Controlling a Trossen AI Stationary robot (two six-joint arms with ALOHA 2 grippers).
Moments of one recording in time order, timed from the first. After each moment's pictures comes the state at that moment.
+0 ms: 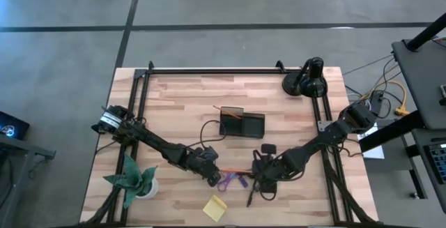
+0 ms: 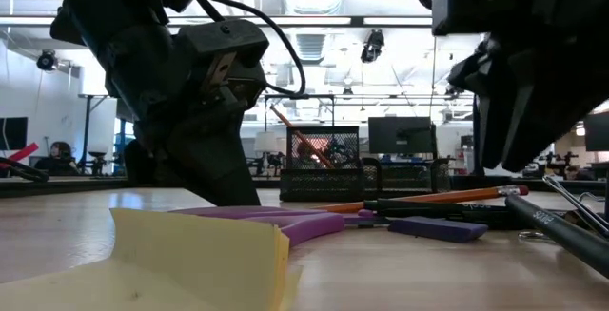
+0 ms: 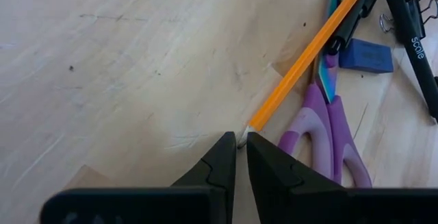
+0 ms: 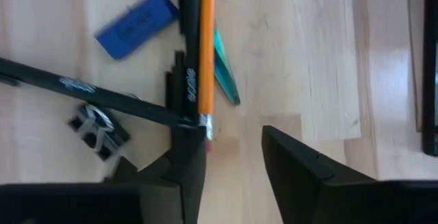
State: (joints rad) left arm -0.40 1.83 0.93 0.02 -0.22 -1.06; right arm 0.54 1.74 1.06 -0.61 0.26 0.58
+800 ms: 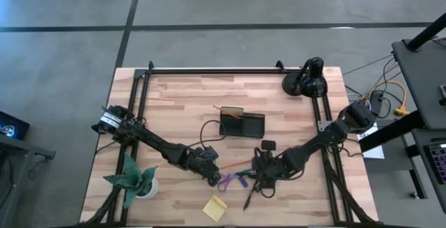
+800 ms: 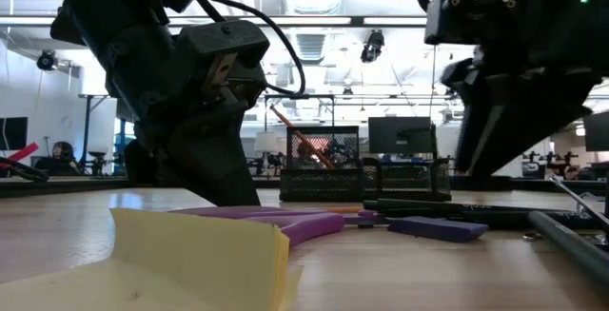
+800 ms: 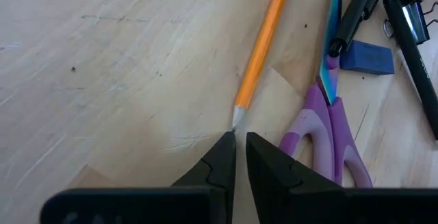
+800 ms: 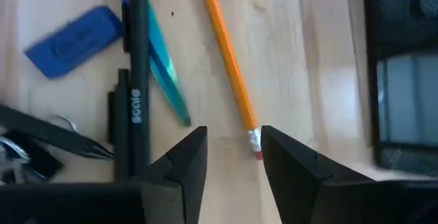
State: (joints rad) left arm -0.40 1.83 0.93 0.02 -0.22 -1.07; right arm 0.52 1.74 1.00 -0.54 0.40 0.52
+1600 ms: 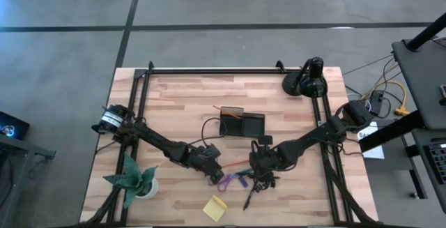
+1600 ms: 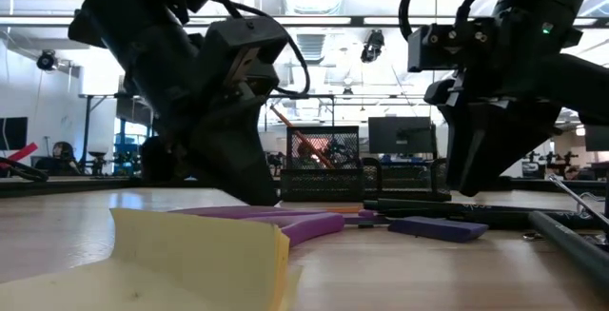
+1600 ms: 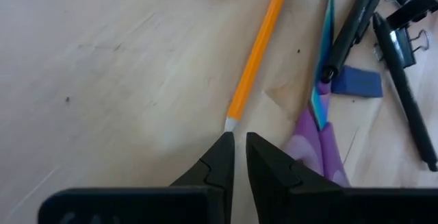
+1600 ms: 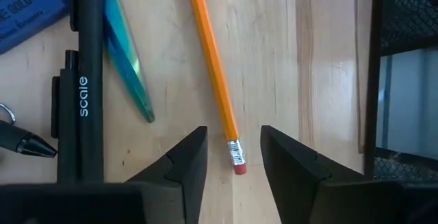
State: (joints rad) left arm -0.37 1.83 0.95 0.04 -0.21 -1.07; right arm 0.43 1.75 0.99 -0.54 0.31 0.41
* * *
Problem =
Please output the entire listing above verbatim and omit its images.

Result =
Controlling a Trossen AI Stationary robot (two six-joint arms with ALOHA 2 grippers).
Moments of one recording in time order, timed from the first. After each moment's pictures comes the state at that moment.
+0 ms: 
+0 ms: 
+0 ms: 
+0 ms: 
State: (joints rad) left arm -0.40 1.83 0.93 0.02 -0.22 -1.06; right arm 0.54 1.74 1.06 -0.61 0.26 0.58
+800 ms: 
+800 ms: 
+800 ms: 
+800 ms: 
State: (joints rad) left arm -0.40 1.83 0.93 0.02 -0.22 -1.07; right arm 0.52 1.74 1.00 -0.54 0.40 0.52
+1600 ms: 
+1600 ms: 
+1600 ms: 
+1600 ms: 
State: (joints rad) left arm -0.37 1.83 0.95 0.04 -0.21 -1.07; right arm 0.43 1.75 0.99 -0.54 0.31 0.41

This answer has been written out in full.